- Conservation status: Critically Endangered (IUCN 3.1)

Scientific classification
- Kingdom: Plantae
- Clade: Tracheophytes
- Clade: Angiosperms
- Clade: Magnoliids
- Order: Laurales
- Family: Lauraceae
- Genus: Cryptocarya
- Species: C. elliptifolia
- Binomial name: Cryptocarya elliptifolia Merr.

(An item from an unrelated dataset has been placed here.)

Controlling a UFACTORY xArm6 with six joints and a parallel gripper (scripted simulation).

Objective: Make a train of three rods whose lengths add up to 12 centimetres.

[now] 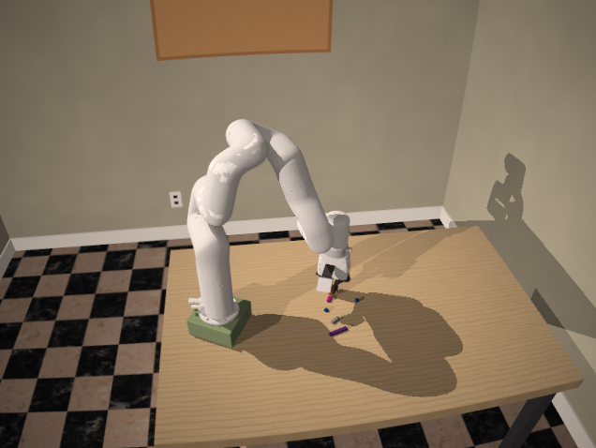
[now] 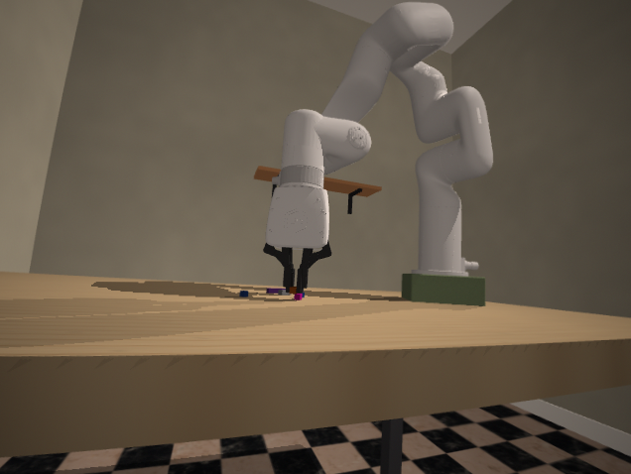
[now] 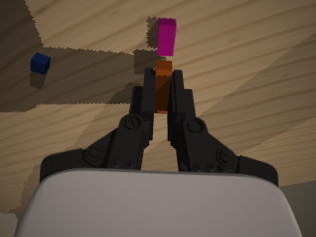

= Cryptocarya elliptifolia =

- Genus: Cryptocarya
- Species: elliptifolia
- Authority: Merr.
- Conservation status: CR

Species of tree from the Philippines and Taiwan

Cryptocarya elliptifolia is a species of small evergreen tree in the family Lauraceae. It is native to the Philippines and Orchid Island in Taiwan. It is classified as Critically Endangered by the IUCN Red List of Threatened Species.

==Taxonomy==
Cryptocarya elliptifolia was first described by the American botanist Elmer Drew Merrill in 1919. The type specimen was collected from forests along small streams in San Andres, Catanduanes (previously known as 'Calolbong'). The specific epithet is Latin for "elliptical leaves". It is a member of the genus Cryptocarya in the laurel family Lauraceae.

==Distribution==
Cryptocarya elliptifolia is native to the Philippines and Orchid Island in Taiwan. Its populations are severely fragmented due to urbanization.

==Description==
Cryptocarya elliptifolia is a small tree, growing only to around 6 m tall. The leaves are large, around 15 to 20 cm long and 7 to 9 cm, ovate to elliptic in shape (hence the name), and tapering to a sharp point (acuminate). They are olive green in color and very smooth. The bark is also smooth and brown to olive green in color. The flowers and fruits are borne on panicles around 7 cm long. The fruits, which are around 1.5 cm in diameter, are round, black when dry, faintly ridged lengthwise and smooth.